**WHAT TO PRODUCE:** An unaltered copy of every line below is the expected output.

● ● ● ●

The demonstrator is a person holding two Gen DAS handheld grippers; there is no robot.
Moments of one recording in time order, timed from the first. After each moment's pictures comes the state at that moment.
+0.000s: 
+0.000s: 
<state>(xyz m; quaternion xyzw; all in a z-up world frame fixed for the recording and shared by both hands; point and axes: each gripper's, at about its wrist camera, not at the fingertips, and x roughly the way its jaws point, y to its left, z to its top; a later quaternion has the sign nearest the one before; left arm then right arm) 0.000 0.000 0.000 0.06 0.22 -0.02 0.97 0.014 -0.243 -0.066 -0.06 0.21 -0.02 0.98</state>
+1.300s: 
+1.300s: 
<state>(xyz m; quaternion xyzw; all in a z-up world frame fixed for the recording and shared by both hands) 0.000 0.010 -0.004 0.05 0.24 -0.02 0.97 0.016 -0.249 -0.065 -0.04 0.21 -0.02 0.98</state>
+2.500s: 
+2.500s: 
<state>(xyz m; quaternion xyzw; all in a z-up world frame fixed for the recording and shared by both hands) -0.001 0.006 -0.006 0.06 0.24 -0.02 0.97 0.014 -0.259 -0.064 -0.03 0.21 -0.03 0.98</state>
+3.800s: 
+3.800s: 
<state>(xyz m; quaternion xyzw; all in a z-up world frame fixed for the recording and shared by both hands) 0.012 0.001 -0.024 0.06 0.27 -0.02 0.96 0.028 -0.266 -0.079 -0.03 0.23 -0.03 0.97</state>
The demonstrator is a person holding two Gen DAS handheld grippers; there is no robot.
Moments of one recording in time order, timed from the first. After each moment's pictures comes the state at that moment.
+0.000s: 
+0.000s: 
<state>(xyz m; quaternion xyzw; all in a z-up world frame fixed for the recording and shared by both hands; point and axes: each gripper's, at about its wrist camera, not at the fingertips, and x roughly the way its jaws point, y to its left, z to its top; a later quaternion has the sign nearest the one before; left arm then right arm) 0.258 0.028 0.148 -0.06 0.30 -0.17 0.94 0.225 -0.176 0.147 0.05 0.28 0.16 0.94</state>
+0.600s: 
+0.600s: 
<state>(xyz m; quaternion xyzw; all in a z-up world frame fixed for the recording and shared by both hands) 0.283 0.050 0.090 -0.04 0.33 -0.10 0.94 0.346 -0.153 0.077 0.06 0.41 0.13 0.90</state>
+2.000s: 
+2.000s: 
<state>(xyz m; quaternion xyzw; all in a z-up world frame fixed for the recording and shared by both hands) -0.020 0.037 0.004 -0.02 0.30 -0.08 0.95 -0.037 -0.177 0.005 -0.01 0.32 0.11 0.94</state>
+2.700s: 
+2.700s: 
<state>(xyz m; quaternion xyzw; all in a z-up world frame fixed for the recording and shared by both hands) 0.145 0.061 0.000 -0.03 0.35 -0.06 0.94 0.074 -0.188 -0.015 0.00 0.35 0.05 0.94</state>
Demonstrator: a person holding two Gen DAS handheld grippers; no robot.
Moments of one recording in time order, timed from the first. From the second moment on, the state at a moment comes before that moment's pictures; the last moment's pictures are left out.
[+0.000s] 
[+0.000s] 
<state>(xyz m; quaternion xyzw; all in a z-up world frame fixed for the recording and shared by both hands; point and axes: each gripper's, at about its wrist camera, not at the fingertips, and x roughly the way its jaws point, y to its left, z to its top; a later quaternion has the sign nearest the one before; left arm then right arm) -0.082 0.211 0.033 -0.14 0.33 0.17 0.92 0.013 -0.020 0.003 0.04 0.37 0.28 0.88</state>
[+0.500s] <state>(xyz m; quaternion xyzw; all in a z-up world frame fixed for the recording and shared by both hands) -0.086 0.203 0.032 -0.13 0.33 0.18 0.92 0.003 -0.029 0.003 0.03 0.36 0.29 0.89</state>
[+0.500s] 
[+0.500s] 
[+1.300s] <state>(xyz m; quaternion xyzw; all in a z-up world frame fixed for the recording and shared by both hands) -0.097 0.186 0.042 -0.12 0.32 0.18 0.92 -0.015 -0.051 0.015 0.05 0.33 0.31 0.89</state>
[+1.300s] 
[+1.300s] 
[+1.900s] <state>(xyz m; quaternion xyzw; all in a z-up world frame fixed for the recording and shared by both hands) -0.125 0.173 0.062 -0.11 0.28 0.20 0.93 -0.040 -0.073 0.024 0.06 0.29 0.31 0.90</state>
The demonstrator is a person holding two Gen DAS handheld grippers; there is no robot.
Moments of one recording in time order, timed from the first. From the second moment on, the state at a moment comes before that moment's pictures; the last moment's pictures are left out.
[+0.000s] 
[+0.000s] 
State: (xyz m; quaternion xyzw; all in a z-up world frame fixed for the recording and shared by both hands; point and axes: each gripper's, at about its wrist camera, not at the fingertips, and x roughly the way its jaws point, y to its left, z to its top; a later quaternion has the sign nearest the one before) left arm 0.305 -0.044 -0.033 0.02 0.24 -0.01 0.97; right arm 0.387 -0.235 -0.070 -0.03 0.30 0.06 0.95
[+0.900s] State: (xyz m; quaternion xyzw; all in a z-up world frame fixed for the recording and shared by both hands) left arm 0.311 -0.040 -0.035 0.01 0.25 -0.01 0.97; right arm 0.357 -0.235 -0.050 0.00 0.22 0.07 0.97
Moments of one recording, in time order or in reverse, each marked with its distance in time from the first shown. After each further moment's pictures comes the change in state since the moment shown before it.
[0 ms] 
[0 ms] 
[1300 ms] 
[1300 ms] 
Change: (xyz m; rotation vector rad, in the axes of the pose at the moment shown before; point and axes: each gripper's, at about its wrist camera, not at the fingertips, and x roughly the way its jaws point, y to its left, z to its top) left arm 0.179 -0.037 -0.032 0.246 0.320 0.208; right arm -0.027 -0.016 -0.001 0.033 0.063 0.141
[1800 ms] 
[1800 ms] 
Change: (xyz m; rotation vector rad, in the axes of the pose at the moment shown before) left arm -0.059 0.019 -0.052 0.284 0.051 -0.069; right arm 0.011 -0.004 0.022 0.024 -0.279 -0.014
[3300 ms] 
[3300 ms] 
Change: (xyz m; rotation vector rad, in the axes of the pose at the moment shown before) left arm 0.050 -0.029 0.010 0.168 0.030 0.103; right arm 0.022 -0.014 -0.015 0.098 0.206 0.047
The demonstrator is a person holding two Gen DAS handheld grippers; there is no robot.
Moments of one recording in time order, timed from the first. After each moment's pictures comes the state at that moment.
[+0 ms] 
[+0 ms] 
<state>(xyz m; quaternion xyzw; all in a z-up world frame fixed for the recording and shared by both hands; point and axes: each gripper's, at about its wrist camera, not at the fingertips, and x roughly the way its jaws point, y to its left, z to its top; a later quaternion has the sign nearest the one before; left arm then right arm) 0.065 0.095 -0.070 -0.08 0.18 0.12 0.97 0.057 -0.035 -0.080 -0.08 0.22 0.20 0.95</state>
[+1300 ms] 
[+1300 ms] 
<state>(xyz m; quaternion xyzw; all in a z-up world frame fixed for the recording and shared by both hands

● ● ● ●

**SOLVED PROBLEM:**
The demonstrator is a person holding two Gen DAS handheld grippers; there is no robot.
Moments of one recording in time order, timed from the first. After each moment's pictures comes the state at that moment.
+0.000s: 
+0.000s: 
<state>(xyz m; quaternion xyzw; all in a z-up world frame fixed for the recording and shared by both hands; point and axes: each gripper's, at about its wrist camera, not at the fingertips, and x roughly the way its jaws point, y to its left, z to its top; a later quaternion has the sign nearest the one before; left arm then right arm) 0.000 0.000 0.000 0.06 0.22 -0.02 0.97 0.014 -0.243 -0.066 -0.06 0.21 -0.02 0.98</state>
+1.300s: 
+1.300s: 
<state>(xyz m; quaternion xyzw; all in a z-up world frame fixed for the recording and shared by both hands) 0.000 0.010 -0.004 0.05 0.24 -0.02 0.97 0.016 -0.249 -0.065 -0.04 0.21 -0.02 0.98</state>
+2.500s: 
+2.500s: 
<state>(xyz m; quaternion xyzw; all in a z-up world frame fixed for the recording and shared by both hands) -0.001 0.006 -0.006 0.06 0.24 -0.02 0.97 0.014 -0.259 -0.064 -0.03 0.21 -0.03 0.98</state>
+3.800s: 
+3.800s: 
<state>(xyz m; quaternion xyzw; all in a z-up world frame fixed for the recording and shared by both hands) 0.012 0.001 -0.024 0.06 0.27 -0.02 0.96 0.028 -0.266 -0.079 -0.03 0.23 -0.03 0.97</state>
The demonstrator is a person holding two Gen DAS handheld grippers; there is no robot.
Moments of one recording in time order, timed from the first. After each moment's pictures comes the state at that moment.
+0.000s: 
+0.000s: 
<state>(xyz m; quaternion xyzw; all in a z-up world frame fixed for the recording and shared by both hands; point and axes: each gripper's, at about its wrist camera, not at the fingertips, and x roughly the way its jaws point, y to its left, z to its top; a later quaternion has the sign nearest the one before; left arm then right arm) 0.258 0.028 0.148 -0.06 0.30 -0.17 0.94 0.225 -0.176 0.147 0.05 0.28 0.16 0.94</state>
+0.600s: 
+0.600s: 
<state>(xyz m; quaternion xyzw; all in a z-up world frame fixed for the recording and shared by both hands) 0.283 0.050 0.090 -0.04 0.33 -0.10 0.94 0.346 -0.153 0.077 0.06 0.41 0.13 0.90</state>
+2.000s: 
+2.000s: 
<state>(xyz m; quaternion xyzw; all in a z-up world frame fixed for the recording and shared by both hands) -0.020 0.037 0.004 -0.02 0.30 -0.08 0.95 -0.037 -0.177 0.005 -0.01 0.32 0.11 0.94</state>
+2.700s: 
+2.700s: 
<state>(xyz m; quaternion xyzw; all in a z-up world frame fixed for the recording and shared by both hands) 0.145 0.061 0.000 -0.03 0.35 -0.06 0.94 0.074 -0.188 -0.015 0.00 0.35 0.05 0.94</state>
Demonstrator: a person holding two Gen DAS handheld grippers; no robot.
Moments of one recording in time order, timed from the first. From the second moment on, the state at a moment comes before that moment's pictures; the last moment's pictures are left out.
[+0.000s] 
[+0.000s] 
<state>(xyz m; quaternion xyzw; all in a z-up world frame fixed for the recording and shared by both hands; point and axes: each gripper's, at about its wrist camera, not at the fingertips, and x roughly the way its jaws point, y to its left, z to its top; a later quaternion has the sign nearest the one before; left arm then right arm) -0.082 0.211 0.033 -0.14 0.33 0.17 0.92 0.013 -0.020 0.003 0.04 0.37 0.28 0.88</state>
[+0.500s] <state>(xyz m; quaternion xyzw; all in a z-up world frame fixed for the recording and shared by both hands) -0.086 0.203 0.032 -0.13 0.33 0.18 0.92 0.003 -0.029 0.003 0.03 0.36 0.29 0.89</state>
[+0.500s] 
[+0.500s] 
[+1.300s] <state>(xyz m; quaternion xyzw; all in a z-up world frame fixed for the recording and shared by both hands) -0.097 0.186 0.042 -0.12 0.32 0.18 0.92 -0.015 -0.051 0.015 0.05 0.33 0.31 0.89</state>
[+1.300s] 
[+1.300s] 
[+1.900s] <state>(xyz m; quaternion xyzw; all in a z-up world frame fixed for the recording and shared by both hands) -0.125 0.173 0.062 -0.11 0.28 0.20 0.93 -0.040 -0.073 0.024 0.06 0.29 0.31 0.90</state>
The demonstrator is a person holding two Gen DAS handheld grippers; there is no robot.
Moments of one recording in time order, timed from the first. From the second moment on, the state at a moment comes before that moment's pictures; the last moment's pictures are left out.
[+0.000s] 
[+0.000s] 
State: (xyz m; quaternion xyzw; all in a z-up world frame fixed for the recording and shared by both hands; point and axes: each gripper's, at about its wrist camera, not at the fingertips, and x roughly the way its jaws point, y to its left, z to its top; a later quaternion has the sign nearest the one before) left arm 0.305 -0.044 -0.033 0.02 0.24 -0.01 0.97; right arm 0.387 -0.235 -0.070 -0.03 0.30 0.06 0.95
[+0.900s] State: (xyz m; quaternion xyzw; all in a z-up world frame fixed for the recording and shared by both hands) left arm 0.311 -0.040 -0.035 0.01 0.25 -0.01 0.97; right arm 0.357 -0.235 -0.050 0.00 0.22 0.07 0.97
Moments of one recording, in time order or in reverse, each marked with its distance in time from the first shown. After each further moment's pictures comes the change in state since the moment shown before it.
[0 ms] 
[0 ms] 
[1300 ms] 
[1300 ms] 
Change: (xyz m; rotation vector rad, in the axes of the pose at the moment shown before; point and axes: each gripper's, at about its wrist camera, not at the fingertips, and x roughly the way its jaws point, y to its left, z to its top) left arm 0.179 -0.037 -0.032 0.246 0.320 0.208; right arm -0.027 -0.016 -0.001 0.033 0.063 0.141
[1800 ms] 
[1800 ms] 
Change: (xyz m; rotation vector rad, in the axes of the pose at the moment shown before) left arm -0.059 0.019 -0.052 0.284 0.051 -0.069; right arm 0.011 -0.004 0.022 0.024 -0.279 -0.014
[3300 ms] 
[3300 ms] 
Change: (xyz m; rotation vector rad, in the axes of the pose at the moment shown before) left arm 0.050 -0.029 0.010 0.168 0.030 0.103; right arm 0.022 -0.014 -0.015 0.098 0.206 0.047
The demonstrator is a person holding two Gen DAS handheld grippers; there is no robot.
Moments of one recording in time order, timed from the first. After each moment's pictures comes the state at that moment.
[+0 ms] 
[+0 ms] 
<state>(xyz m; quaternion xyzw; all in a z-up world frame fixed for the recording and shared by both hands; point and axes: each gripper's, at about its wrist camera, not at the fingertips, and x roughly the way its jaws point, y to its left, z to its top; a later quaternion has the sign nearest the one before; left arm then right arm) 0.065 0.095 -0.070 -0.08 0.18 0.12 0.97 0.057 -0.035 -0.080 -0.08 0.22 0.20 0.95</state>
[+1300 ms] 
[+1300 ms] 
<state>(xyz m; quaternion xyzw; all in a z-up world frame fixed for the recording and shared by both hands

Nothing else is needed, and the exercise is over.